Jill Overdorf Discusses the Mission, Vision, and Benefits of Food Forward
NORTH HOLLYWOOD, CA - It is such a gift when we can satisfy the head and the heart in this business. While we practice balancing the demands of today—labor issues, supply chain costs, political dynamics—on a razor’s edge, one company is helping to make giving back as good for business as it is for the soul and the environment.
Jill Overdorf, Food Forward’s Produce Ambassador and Founder of The Produce Ambassador, is one of those individuals helping to make such a feat possible. The industry veteran joined me to talk about Food Forward, a community produce supplier whose goal is to provide surplus produce to more than 340 hunger relief agencies in California, neighboring states, and tribal lands through The Farm Project.
“Food Forward started with very humble beginnings in 2009 with a backyard harvest and a passionate idea. Chief Executive Officer and Founder, Rick Nahmias, saw all of the private orchards in Southern California as a way to feed people,” Jill shared with me. “Rick came with a very entrepreneurial spirit and asked, ‘Why aren’t we taking unused oranges, lemons, and pomegranates off of these trees and distributing them to people who could use the food?’”
There was born one of the nation’s largest produce reclamation and urban gleaning organizations, focused on the distribution of solely fresh fruits and vegetables. And, like the businesses it works with, it has a model that reconciles the head, the heart, and the environment.
“This organization has upcycled over 250 million pounds of fruits and vegetables away from landfills and into communities experiencing food insecurity, by rescuing fresh produce before it’s thrown away,” Jill reveals. “On top of that, Food Forward’s mission is executed through its 100 percent plant-based and environmentally friendly operations that reduce costs for produce partners by reallocating unused and surplus fruits and vegetables across the region, locally and nationally. We have a program that picks up surplus produce from just about anywhere in the U.S.”
Food Forward is not just a grand idea but provides a long-term sustainable solution and partnership for fresh produce suppliers. The organization received 67 million pounds in 2021, and less than 1 percent ended up in landfills. With SB 1383 in effect—California’s efforts to implement statewide organic waste recycling and surplus food recovery—there is much to be gleaned and gained from Food Forward.

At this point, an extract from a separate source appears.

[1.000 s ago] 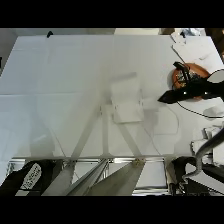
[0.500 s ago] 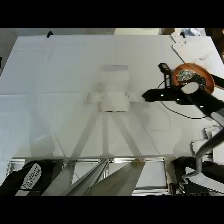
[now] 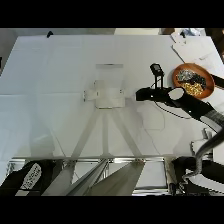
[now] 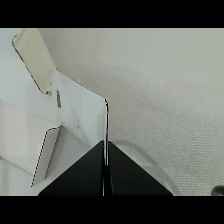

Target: Fold the box and place the chain.

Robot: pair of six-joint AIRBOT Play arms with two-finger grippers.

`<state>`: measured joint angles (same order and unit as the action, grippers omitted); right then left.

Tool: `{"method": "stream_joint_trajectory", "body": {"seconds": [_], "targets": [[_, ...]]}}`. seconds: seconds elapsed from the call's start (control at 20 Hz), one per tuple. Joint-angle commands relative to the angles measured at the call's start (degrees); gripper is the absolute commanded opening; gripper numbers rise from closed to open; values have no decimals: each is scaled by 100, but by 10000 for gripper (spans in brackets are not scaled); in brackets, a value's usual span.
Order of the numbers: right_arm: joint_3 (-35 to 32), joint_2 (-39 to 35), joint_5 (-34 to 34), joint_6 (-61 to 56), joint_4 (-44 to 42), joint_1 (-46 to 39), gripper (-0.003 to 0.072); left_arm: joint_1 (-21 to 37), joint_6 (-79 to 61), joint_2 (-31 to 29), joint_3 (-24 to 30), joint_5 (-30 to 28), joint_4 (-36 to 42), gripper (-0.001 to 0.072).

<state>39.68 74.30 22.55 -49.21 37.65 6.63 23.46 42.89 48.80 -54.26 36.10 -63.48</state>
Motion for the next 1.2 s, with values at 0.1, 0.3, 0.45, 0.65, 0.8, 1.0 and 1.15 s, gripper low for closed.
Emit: {"method": "stream_joint_trajectory", "body": {"seconds": [0.1,0.3,0.45,0.65,0.8,1.0,1.15], "targets": [[-4,4,-76,0,4,26,15,0,-2,-4,-2,-4,-2,696],[-4,4,-76,0,4,26,15,0,-2,-4,-2,-2,0,696],[-4,4,-76,0,4,26,15,0,-2,-4,-2,-2,-2,696],[-4,4,-76,0,4,26,15,0,0,-4,-2,-2,4,696],[-4,4,-76,0,4,26,15,0,400,-2,-2,160,315,697],[-4,4,-76,0,4,26,15,-2,1582,50,-2,531,841,696],[-4,4,-79,0,4,26,15,-254,1537,216,-2,874,901,692]]}}
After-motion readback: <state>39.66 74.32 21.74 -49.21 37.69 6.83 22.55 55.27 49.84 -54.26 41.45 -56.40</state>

Another advantage, Jills tells me, as a veteran of many leading-edge produce companies herself, comes in helping to better manage the market.
“This program makes better business sense in many ways than resolving to simply pay to dispose of the waste. There are companies who, during different parts of the year—let’s say, Thanksgiving with celery—experience an abundance of product and the grower doesn’t want to flood the marketplace. So, the company will donate a significant amount to make sure that supplies aren’t oversaturated,” she details. “And that’s an opportunity—whether it’s strawberries, celery, or citrus among many others. If there’s a glut in the market with tomatoes and companies don’t want to see the price go down in the market there is a better solution.”
Many times, in fresh produce, what makes good business sense does not always balance our wants and our needs. With Food Forward, I believe we can take a step toward what truly can.